▶ [DATA RECORDS]:
=== Begin Enclosure ===

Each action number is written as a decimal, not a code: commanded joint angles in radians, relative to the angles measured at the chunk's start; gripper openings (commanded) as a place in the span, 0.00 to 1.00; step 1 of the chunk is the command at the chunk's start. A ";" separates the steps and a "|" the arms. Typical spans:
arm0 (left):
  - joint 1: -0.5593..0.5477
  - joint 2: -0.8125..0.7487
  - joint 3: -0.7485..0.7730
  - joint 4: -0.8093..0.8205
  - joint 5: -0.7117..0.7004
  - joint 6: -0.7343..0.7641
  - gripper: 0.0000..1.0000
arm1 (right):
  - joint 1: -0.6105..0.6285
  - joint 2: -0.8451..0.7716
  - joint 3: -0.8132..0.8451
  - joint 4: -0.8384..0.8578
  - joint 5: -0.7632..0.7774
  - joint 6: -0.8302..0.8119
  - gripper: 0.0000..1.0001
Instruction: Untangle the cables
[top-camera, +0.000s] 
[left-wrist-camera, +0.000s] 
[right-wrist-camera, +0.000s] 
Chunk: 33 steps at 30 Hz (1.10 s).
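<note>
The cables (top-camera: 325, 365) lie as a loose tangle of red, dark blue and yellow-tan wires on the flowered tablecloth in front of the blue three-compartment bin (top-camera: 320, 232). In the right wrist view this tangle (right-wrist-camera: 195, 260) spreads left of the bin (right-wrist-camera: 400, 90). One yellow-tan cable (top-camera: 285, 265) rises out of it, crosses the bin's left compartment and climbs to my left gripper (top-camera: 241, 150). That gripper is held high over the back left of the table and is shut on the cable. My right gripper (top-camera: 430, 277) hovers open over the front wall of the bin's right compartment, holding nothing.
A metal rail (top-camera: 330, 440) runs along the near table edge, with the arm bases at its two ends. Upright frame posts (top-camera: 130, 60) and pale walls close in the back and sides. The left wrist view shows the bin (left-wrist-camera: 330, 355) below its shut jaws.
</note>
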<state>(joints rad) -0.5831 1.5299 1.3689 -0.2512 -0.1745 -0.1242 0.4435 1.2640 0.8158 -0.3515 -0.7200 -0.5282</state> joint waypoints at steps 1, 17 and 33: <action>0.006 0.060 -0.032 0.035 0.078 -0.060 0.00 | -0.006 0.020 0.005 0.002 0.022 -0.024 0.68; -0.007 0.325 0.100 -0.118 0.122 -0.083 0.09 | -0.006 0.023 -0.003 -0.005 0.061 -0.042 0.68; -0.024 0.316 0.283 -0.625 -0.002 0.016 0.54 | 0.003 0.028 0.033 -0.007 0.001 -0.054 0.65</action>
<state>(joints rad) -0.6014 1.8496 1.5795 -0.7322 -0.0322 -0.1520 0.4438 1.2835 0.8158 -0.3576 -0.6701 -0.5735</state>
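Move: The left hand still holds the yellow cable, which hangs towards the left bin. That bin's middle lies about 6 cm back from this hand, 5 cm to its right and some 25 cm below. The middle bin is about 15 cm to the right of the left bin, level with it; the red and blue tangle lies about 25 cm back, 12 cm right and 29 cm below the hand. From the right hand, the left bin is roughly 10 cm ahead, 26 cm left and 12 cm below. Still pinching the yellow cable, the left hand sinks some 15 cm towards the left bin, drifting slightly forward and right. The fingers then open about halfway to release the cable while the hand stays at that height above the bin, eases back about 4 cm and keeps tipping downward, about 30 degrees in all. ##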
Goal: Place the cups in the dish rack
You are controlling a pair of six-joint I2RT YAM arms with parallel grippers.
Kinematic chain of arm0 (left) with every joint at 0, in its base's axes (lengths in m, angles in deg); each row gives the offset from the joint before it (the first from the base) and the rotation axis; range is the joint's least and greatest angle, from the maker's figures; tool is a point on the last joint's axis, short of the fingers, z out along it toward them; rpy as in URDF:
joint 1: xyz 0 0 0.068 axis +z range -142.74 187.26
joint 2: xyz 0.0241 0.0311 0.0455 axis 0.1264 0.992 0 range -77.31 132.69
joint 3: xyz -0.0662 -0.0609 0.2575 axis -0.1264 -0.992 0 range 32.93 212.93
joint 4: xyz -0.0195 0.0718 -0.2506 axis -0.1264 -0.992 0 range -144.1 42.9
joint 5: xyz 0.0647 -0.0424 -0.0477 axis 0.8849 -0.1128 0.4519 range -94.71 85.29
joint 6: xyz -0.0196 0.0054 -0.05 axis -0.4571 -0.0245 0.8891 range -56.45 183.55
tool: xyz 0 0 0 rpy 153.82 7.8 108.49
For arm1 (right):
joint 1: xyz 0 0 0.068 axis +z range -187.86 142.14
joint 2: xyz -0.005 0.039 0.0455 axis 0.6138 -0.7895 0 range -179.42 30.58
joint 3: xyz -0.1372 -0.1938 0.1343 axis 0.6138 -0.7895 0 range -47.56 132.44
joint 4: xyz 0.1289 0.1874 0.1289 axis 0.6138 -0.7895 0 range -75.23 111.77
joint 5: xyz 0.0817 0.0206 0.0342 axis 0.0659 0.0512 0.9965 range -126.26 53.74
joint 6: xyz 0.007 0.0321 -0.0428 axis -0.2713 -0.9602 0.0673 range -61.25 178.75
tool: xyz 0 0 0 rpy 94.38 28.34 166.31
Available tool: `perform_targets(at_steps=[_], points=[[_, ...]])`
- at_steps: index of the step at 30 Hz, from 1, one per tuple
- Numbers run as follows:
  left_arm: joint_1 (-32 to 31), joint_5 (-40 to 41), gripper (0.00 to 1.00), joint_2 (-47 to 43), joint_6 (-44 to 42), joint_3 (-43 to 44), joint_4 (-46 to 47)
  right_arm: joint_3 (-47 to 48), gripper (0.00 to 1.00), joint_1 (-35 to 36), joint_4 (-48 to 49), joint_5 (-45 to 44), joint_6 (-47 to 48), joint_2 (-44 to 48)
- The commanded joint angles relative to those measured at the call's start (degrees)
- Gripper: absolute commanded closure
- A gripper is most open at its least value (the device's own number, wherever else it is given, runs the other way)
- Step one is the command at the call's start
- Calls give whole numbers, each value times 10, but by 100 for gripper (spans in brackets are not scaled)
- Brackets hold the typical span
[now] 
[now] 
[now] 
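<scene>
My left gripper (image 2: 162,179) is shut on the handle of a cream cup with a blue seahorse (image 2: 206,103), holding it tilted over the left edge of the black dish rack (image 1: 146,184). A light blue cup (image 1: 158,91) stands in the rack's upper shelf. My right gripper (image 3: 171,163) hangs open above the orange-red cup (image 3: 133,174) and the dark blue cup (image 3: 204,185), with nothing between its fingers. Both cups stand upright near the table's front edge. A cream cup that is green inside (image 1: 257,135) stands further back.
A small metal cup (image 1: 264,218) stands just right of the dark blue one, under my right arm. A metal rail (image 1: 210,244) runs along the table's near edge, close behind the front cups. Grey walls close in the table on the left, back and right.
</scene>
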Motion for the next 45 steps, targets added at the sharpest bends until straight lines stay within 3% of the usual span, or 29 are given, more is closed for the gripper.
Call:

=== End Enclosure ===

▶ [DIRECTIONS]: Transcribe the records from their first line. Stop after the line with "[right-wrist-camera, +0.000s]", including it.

▶ [TASK RESPONSE]:
Each action number is written as a decimal, not a code: commanded joint angles in radians, relative to the angles measured at the chunk's start; gripper openings (commanded) as a place in the span, 0.00 to 1.00; step 1 of the chunk is the command at the chunk's start. A ";" separates the steps and a "|" the arms. Typical spans:
arm0 (left):
  - joint 1: -0.5593..0.5477
  - joint 2: -0.8125..0.7487
  - joint 3: -0.7485..0.7730
  - joint 4: -0.8093..0.8205
  - joint 5: -0.7117..0.7004
  - joint 6: -0.7343..0.7641
  - gripper: 0.0000..1.0000
arm1 (right):
  - joint 1: -0.6105..0.6285
  - joint 2: -0.8451..0.7716
  - joint 3: -0.8132..0.8451
  - joint 4: -0.8384..0.8578
  - joint 5: -0.7632..0.7774
  - joint 6: -0.8302..0.8119
  - gripper: 0.0000..1.0001
Instruction: Untangle the cables
[top-camera, +0.000s] 
[left-wrist-camera, +0.000s] 
[right-wrist-camera, +0.000s] 

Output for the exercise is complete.